Let $X$ be a metric space and $Y$ be a compact metric space. I want to show that the graph of $f$, $G\subset X\times Y$ is closed $\iff$ $f:X\to Y$ is continuous.
I'm not sure where the compactness of $Y$ comes into play. I think I've already proven $f$ continuous $\implies G$ closed without using compactness, so I think it's supposed to be used in the other direction. Here's my attempt at $G$ is closed $\implies f$ is continuous:
Let $(x_n)\subset X$ be a sequence such that $x_n\to x\in X$. Now consider the sequence $((x_n,f(x_n)))\subset G$. Since $G$ is closed, $L=\text{lim}(x_n,f(x_n))\in G$. But $L=(\text{lim} x_n,\text{lim} f(x_n))=(x,\text{lim} f(x_n))$. So for $L$ to be in $G$, we must have $\text{lim}f(x_n)=f(x)=f(\text{lim}x_n)$. So $f$ is continuous.
Is there something wrong with my solution? Where is compactness of $Y$ needed?
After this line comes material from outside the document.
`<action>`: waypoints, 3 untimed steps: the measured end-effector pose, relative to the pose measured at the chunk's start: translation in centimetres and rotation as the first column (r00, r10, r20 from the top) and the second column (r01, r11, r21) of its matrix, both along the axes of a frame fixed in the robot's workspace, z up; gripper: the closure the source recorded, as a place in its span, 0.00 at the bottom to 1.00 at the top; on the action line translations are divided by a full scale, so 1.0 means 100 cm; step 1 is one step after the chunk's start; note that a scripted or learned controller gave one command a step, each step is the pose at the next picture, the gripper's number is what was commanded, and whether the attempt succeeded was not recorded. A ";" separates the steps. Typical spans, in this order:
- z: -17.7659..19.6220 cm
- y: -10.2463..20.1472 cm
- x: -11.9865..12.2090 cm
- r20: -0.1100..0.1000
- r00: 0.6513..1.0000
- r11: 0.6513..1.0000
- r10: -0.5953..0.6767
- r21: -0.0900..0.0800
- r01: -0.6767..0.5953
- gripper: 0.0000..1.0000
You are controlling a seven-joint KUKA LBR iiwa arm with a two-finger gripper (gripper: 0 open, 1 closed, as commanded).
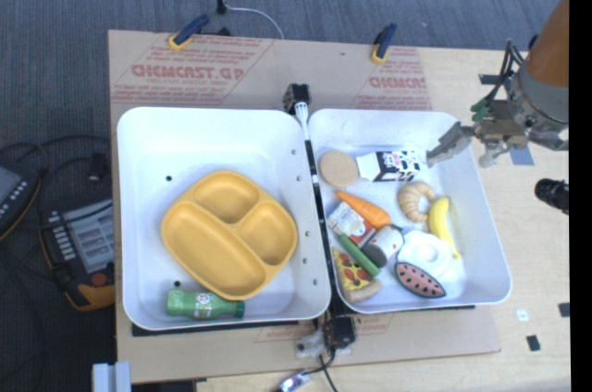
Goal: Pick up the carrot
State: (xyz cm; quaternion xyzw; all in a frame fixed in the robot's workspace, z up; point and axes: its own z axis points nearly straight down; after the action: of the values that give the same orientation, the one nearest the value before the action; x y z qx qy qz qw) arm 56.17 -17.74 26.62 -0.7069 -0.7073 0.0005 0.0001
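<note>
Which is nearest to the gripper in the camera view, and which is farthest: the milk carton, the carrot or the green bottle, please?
From the gripper:
1. Milk carton, right bin's top, just left of it.
2. Carrot, right bin's middle.
3. Green bottle, left bin's bottom edge.

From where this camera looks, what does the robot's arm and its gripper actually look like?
The arm enters at the right edge: an orange section above a grey wrist. Below it, the gripper is grey metal, ending in slim, angular finger pieces. Thin dark cables or rods stick up near the wrist, with small green and blue bits on the gripper body.

bright, even light; slight softness
</note>
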 end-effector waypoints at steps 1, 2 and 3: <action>-0.158 0.039 0.018 0.002 0.999 0.999 -0.049 -0.001 0.049 0.00; -0.176 0.073 -0.010 0.018 0.981 0.981 -0.192 -0.005 0.192 0.00; -0.176 0.078 -0.047 0.019 0.959 0.959 -0.283 0.000 0.283 0.00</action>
State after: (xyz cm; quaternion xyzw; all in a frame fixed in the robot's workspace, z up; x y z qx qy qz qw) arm 51.51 -9.91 9.01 -0.8008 -0.5989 -0.0051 -0.0075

Closedness of the graph only needs that $Y$ is Hausdorff and nothing on $X$ (so the assumptions are somewhat overkill for that direction).
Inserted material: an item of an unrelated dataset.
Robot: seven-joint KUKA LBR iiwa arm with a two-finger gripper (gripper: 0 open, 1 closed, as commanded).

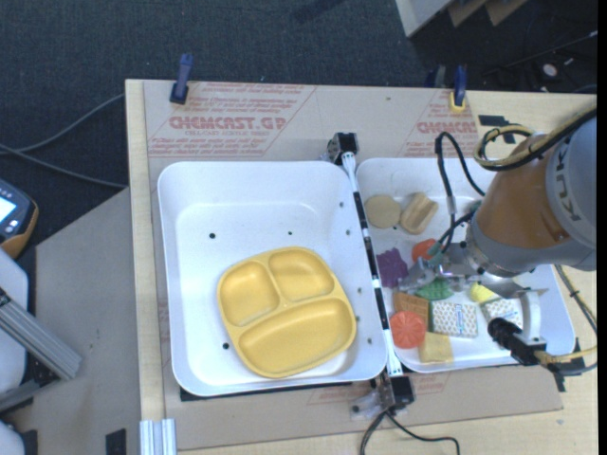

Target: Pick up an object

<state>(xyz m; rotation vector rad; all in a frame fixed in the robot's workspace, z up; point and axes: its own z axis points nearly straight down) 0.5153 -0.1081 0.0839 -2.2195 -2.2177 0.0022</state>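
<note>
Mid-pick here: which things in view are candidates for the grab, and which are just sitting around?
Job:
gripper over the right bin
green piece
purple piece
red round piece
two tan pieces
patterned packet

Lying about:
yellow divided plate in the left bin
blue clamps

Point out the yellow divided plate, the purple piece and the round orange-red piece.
yellow divided plate (285, 313), camera view, its middle ridge.
purple piece (390, 265), camera view, its middle.
round orange-red piece (408, 329), camera view, centre of its face.
</note>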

The limit $L$ of $(x_n, f(x_n))$ need not exist. But $(f(x_n))_n$ is a sequence in a compact space $Y$, so there is a subsequence $(f(x_{n_k}))_k \rightarrow y \in Y$.
Then $((x_{n_k}, f_{n_k}))_k$ is a sequence in $G$, and converges to $(x,y)$ (coordinate-wise convergence in the product), so $(x,y) \in G$ and so $y = f(x)$. You'd think you're almost there, but we have not shown that $f(x_n)$ converges to $f(x)$, only a subsequence. So I think then you're not quite finished with what you had to show.
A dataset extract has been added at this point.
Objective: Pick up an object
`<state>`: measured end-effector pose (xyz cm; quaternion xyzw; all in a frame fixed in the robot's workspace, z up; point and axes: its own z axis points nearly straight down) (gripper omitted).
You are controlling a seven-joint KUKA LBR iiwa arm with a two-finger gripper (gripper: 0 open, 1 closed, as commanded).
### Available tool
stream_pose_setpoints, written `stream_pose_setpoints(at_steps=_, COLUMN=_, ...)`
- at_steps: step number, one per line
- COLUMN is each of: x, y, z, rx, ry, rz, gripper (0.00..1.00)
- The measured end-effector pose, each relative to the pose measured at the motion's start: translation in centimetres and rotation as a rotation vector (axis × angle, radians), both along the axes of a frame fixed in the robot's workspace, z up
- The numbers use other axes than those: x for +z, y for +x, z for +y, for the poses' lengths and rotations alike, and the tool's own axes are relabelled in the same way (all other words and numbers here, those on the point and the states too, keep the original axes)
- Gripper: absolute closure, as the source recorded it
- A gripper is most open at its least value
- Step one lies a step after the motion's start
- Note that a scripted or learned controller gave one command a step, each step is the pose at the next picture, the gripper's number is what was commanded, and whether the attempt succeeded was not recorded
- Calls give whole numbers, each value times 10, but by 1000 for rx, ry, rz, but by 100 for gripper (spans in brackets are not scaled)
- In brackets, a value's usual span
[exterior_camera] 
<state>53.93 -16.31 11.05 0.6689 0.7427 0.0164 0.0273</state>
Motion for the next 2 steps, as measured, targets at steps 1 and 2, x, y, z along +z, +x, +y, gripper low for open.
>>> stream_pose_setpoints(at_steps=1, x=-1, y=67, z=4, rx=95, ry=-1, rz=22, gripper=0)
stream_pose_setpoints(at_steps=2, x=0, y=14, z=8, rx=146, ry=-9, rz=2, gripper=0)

So I think a better proof starts by assuming a contradiction: let $x_n \rightarrow x$ and suppose (for a contradiction) that $f(x_n) \nrightarrow f(x)$. The latter means that there is an $\varepsilon > 0$ such that $Y \setminus B(f(x), \varepsilon)$ contains infinitely many $f(x_n)$, so we can find a subsequence $x_{n_k}$ (that still converges to $x$) such that $d(f(x_{n_k}, f(x)) \ge \varepsilon$. The latter subsequence $f(x_{n_k})$ is a sequence in the compact $Y \setminus B(f(x),\varepsilon)$ so has a convergent subsubsequence $(f(x_{n_{k_l}}))_l$ that converges to some $ y \in Y \setminus B(f(x),\varepsilon)$. As before $(x_{n_{k_l}},f(x_{n_{k_l}}))_l$ converges to $(x,y)$ so $(x,y) \in G$ and $y = f(x)$, which cannot be, as $d(y,f(x)) \ge \varepsilon$.
So that shows that $f(x_n) \rightarrow f(x)$ and $f$ is continuous.
I think this can be made to work in a non-metric setting using nets, subnets and accumulation points, but I'll stop here, as the question and its proof were specifically for metric spaces.